FedDAG: Clustered Federated Learning via Global Data and Gradient Integration for Heterogeneous Environments
This paper offers an incremental improvement for researchers and practitioners working with federated learning in heterogeneous data environments.
This paper addresses performance degradation in Federated Learning (FL) due to heterogeneous client data by introducing FedDAG, a clustered FL framework. FedDAG integrates both data and gradient information for a more holistic client similarity assessment and uses a dual-encoder architecture to enable cross-cluster feature transfer, consistently outperforming state-of-the-art clustered FL baselines in accuracy.
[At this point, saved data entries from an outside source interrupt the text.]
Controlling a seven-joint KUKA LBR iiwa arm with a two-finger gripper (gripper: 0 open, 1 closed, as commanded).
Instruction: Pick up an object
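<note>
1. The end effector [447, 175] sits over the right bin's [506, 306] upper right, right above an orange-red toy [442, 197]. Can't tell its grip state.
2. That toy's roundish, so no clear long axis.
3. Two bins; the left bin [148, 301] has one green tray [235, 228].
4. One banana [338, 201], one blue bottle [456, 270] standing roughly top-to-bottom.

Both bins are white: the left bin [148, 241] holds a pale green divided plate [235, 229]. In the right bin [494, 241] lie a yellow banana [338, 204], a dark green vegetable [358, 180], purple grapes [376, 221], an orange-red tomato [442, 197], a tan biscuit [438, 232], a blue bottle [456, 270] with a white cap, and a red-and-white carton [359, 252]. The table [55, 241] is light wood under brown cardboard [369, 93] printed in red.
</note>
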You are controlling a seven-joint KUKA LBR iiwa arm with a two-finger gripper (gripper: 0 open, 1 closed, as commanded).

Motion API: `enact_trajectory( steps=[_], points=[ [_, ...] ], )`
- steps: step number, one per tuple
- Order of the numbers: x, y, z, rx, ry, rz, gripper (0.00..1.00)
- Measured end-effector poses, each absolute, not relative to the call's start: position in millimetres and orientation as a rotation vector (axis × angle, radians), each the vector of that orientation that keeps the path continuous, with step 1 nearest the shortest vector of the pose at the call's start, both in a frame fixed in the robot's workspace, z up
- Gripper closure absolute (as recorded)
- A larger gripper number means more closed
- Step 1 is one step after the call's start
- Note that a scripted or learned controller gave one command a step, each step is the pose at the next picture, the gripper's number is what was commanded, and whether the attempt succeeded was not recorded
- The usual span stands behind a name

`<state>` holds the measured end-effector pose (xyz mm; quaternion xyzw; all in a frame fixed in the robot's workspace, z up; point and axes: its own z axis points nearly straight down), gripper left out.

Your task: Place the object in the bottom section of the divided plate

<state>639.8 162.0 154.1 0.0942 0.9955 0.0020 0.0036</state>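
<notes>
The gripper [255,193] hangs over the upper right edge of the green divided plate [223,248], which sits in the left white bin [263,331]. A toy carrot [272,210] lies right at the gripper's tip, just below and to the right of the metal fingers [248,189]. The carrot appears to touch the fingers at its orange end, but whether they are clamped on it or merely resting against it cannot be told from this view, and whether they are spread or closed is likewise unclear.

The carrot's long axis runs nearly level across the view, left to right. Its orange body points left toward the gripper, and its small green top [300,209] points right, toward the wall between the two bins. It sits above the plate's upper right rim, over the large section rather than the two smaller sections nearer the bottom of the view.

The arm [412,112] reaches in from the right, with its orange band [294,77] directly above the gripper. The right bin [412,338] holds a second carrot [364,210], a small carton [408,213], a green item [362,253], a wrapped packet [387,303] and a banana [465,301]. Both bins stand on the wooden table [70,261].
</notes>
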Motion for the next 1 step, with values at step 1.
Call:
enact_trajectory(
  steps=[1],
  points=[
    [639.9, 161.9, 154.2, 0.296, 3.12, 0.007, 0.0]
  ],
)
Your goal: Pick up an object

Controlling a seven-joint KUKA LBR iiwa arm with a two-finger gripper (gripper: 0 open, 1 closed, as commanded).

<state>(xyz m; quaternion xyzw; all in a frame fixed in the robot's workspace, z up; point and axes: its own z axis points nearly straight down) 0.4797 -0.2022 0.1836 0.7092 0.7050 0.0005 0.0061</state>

Federated Learning (FL) enables a group of clients to collaboratively train a model without sharing individual data, but its performance drops when client data are heterogeneous. Clustered FL tackles this by grouping similar clients. However, existing clustered FL approaches rely solely on either data similarity or gradient similarity; however, this results in an incomplete assessment of client similarities. Prior clustered FL approaches also restrict knowledge and representation sharing to clients within the same cluster. This prevents cluster models from benefiting from the diverse client population across clusters. To address these limitations, FedDAG introduces a clustered FL framework, FedDAG, that employs a weighted, class-wise similarity metric that integrates both data and gradient information, providing a more holistic measure of similarity during clustering. In addition, FedDAG adopts a dual-encoder architecture for cluster models, comprising a primary encoder trained on its own clients' data and a secondary encoder refined using gradients from complementary clusters. This enables cross-cluster feature transfer while preserving cluster-specific specialization. Experiments on diverse benchmarks and data heterogeneity settings show that FedDAG consistently outperforms state-of-the-art clustered FL baselines in accuracy.